To do: Pull every line with the word "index" out of the entries below.

Given entries:
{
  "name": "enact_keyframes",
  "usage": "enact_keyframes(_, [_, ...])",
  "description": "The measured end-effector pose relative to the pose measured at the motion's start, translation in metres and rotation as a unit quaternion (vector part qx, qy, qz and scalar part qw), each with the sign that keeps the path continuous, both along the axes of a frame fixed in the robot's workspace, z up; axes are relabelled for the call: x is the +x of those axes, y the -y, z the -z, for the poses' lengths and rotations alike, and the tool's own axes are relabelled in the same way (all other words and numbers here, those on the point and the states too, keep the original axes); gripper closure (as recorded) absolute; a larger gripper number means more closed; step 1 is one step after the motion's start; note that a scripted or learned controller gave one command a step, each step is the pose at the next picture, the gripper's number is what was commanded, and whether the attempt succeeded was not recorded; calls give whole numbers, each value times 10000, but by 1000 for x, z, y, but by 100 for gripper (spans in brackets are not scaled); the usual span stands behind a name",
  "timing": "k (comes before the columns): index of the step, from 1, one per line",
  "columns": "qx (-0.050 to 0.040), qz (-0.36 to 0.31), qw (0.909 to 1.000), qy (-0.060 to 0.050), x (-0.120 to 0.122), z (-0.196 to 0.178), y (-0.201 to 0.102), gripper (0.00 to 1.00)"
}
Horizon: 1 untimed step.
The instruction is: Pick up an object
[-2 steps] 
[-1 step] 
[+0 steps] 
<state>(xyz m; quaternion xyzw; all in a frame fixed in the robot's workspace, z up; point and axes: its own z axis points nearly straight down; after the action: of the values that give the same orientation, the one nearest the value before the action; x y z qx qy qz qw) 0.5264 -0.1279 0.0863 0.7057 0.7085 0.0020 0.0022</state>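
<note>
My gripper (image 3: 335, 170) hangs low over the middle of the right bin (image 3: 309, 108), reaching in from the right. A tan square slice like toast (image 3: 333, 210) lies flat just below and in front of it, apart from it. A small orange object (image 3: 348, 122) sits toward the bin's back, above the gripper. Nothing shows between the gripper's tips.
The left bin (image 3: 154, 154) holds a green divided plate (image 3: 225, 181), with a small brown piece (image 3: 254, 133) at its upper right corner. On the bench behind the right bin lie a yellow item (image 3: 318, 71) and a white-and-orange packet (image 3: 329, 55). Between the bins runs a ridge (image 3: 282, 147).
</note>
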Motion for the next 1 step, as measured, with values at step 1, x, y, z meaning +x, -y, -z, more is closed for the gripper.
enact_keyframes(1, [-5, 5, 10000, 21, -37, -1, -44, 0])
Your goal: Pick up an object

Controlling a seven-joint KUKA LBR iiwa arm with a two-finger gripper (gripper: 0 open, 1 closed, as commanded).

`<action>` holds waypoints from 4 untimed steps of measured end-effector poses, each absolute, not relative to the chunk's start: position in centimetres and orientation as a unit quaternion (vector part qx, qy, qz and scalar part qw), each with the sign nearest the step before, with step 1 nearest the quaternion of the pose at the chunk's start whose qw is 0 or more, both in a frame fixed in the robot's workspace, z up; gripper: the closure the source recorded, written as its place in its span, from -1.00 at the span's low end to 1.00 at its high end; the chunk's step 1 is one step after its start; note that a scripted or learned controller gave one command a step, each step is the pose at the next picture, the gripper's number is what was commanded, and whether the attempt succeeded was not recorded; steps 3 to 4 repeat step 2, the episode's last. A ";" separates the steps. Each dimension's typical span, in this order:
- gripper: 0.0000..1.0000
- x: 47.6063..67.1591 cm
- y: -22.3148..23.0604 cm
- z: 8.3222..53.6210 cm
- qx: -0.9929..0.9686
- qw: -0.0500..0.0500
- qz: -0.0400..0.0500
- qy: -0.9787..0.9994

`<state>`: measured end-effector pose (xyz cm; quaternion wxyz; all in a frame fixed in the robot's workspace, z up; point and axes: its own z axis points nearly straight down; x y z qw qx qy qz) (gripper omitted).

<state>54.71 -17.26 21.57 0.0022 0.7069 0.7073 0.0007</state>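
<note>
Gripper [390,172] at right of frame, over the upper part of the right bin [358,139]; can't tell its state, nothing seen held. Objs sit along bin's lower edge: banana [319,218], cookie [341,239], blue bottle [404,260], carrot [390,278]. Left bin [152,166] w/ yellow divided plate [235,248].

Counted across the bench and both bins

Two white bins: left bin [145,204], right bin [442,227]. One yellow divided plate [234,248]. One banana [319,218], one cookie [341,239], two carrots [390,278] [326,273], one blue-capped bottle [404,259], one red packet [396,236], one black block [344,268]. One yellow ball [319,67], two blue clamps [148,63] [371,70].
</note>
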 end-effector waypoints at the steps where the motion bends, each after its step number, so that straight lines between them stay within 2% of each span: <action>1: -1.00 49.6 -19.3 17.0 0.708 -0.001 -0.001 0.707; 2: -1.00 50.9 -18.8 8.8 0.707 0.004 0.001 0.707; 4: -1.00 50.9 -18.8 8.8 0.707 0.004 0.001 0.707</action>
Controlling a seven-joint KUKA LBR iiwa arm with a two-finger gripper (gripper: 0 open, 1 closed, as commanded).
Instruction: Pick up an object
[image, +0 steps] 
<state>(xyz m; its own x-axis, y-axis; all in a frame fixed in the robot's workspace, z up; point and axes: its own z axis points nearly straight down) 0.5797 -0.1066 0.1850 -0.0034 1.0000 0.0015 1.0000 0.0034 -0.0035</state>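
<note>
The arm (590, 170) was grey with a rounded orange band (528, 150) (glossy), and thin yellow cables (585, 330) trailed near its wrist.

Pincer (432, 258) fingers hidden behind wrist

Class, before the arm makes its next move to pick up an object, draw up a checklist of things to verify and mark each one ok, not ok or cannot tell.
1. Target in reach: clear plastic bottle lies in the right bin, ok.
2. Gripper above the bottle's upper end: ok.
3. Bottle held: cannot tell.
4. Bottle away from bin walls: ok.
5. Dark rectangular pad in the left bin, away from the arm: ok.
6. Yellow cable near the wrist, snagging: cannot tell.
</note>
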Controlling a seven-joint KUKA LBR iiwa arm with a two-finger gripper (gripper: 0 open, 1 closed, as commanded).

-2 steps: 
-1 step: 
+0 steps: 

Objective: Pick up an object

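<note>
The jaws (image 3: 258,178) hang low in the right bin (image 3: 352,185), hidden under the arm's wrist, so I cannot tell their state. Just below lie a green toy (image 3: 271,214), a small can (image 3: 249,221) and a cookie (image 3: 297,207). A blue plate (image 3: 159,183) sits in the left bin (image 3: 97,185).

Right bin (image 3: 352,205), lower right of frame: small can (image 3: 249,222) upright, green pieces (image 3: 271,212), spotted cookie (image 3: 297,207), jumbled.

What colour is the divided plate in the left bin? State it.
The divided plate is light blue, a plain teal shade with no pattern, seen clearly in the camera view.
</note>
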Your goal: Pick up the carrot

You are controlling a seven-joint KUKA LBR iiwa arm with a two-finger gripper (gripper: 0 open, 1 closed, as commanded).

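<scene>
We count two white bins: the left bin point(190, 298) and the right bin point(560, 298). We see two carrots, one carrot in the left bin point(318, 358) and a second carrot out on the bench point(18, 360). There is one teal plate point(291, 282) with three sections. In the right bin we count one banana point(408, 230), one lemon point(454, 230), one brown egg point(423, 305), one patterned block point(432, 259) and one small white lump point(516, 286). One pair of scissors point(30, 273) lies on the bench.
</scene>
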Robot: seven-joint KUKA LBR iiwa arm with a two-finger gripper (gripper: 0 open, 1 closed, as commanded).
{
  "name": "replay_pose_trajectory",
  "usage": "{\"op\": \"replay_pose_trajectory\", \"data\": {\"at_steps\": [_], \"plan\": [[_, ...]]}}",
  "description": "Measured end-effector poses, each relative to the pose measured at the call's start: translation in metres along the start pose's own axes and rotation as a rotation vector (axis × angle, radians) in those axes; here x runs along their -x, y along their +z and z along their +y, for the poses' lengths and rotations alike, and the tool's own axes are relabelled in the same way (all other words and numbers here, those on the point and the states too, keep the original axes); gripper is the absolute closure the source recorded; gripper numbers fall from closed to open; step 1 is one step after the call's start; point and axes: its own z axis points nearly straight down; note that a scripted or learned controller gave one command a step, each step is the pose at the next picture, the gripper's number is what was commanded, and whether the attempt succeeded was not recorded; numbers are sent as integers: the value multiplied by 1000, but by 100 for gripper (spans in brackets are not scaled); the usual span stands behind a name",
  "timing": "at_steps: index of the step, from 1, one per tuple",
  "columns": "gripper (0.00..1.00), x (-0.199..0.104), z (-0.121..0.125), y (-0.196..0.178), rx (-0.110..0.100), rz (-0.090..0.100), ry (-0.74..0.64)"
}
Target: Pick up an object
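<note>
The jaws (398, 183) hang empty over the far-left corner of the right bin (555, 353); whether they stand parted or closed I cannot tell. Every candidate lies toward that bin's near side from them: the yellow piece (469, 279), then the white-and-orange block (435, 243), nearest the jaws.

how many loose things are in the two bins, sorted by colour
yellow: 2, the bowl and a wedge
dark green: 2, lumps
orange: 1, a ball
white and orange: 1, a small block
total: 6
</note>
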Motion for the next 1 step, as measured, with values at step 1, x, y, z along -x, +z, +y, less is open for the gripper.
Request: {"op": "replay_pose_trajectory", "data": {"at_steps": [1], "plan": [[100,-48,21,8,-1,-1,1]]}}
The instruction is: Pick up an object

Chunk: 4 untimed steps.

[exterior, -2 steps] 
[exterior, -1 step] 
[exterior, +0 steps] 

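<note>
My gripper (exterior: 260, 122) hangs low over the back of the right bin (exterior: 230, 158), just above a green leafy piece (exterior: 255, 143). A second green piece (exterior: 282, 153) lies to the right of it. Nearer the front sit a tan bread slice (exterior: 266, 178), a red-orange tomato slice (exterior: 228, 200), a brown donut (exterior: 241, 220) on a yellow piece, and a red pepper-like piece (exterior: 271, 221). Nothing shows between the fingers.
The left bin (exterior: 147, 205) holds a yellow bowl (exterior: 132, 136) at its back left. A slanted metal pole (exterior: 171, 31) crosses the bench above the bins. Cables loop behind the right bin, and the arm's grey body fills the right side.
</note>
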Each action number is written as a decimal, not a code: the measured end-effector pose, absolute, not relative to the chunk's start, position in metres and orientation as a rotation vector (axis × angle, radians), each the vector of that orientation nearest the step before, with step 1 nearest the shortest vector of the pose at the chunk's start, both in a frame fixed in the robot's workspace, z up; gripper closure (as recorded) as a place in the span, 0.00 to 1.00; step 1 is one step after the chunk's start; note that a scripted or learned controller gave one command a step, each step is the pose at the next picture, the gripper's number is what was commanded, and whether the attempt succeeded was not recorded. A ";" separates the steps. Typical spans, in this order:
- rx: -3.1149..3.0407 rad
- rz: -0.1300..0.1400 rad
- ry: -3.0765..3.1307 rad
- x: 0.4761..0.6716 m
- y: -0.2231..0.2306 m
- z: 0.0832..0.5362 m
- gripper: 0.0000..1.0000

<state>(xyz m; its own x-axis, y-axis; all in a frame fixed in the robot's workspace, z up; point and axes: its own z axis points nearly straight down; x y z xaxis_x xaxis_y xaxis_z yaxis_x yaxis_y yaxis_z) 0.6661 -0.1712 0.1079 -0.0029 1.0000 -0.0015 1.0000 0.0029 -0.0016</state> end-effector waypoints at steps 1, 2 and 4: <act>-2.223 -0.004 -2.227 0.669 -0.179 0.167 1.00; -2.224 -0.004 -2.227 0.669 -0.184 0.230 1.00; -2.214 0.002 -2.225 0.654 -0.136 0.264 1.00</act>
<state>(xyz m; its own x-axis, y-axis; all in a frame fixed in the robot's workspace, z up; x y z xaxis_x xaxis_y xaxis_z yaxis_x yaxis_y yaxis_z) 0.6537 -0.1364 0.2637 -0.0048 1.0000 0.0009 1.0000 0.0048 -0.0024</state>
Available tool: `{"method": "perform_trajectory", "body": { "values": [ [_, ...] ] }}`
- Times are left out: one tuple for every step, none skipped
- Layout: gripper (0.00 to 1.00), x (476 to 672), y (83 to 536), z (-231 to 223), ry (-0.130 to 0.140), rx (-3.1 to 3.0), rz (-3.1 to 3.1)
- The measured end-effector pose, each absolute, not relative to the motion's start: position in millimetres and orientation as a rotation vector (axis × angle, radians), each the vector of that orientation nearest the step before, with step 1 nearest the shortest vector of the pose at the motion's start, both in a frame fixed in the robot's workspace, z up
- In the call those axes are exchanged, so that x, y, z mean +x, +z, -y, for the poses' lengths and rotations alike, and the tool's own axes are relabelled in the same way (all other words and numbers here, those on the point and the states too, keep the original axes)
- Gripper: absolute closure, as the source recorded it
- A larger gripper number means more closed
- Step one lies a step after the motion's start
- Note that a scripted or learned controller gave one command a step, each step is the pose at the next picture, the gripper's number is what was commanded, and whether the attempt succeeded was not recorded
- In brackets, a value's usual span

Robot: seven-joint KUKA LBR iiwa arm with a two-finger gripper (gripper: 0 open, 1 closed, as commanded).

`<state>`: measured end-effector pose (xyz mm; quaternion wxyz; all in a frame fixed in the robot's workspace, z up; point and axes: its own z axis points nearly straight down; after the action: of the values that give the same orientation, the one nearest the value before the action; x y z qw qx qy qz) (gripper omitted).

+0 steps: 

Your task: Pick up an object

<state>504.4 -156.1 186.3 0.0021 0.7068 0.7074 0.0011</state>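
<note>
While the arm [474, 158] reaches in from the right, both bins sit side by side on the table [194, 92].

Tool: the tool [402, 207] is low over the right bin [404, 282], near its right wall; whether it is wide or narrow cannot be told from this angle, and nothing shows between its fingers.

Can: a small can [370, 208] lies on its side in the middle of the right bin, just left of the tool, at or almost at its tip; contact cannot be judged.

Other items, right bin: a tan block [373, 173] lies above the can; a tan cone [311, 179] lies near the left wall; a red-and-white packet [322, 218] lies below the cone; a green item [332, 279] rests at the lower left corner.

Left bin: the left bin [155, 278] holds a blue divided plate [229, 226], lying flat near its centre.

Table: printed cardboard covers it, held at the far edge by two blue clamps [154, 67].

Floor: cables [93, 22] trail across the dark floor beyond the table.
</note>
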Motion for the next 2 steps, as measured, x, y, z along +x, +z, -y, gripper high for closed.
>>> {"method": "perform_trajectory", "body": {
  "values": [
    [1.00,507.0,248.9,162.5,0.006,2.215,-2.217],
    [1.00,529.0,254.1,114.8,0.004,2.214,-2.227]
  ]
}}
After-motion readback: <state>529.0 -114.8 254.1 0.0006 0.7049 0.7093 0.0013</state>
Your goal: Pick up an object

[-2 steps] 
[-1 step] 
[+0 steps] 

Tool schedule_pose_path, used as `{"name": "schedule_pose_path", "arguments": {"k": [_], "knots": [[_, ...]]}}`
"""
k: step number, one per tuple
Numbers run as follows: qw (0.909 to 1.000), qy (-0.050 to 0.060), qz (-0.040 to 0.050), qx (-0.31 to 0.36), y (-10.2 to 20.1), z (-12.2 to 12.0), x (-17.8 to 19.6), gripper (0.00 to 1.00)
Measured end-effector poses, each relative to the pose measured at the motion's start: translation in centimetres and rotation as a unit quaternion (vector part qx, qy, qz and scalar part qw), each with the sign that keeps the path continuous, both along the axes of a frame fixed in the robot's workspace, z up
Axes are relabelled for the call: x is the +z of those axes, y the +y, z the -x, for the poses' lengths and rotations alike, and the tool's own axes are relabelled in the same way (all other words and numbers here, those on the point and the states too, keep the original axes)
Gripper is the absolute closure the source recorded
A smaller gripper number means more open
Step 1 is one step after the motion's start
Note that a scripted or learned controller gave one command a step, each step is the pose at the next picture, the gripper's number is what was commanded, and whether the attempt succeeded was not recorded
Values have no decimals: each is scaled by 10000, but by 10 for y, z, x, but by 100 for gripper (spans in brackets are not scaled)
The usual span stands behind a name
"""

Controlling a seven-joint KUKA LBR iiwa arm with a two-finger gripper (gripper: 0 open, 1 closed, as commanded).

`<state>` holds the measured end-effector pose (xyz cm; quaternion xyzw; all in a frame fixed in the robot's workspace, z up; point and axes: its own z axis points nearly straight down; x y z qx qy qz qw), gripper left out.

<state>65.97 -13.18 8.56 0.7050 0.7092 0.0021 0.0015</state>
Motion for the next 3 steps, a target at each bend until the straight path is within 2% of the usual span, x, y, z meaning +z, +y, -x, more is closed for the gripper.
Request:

Expected answer:
  "timing": "k (comes before the columns): index of the step, from 1, one per line",
  "timing": "at_steps: index of the step, from 1, one per tuple",

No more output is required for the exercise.